- [What the task requires]:
Output the listing verbatim, leaving out every picture.

- [Information shown]:
☆ ☆ ☆ ☆ ☆

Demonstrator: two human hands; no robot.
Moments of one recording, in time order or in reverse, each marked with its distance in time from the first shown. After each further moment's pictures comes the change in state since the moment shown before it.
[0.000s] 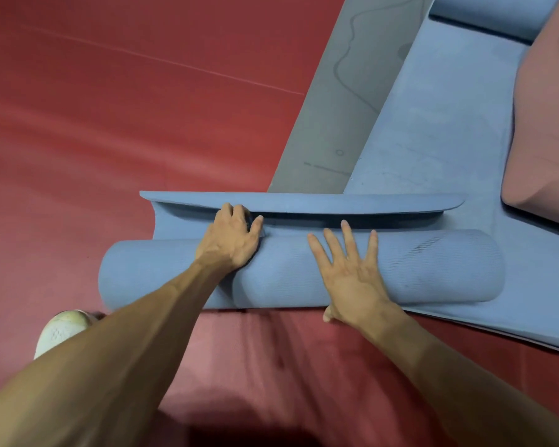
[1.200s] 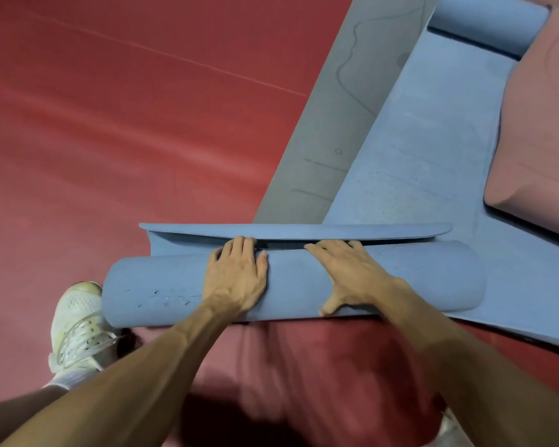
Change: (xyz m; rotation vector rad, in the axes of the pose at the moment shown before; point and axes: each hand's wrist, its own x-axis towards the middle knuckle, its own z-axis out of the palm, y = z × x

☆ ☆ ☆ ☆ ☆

- [Problem solution]:
Demonstrator: two human hands; no robot.
Moments of one recording, in time order or in reverse, each marked with its distance in time from the first shown. After each further moment's pictures comes the change in state since the moment shown before it.
[0.000s] 
[1.200s] 
Change: (xyz m; rotation vector rad, in the axes of the pose at the moment shown before; point and axes: each hand's wrist, its own x-axis towards the middle knuckle, its own z-axis out of the palm, y = z × x

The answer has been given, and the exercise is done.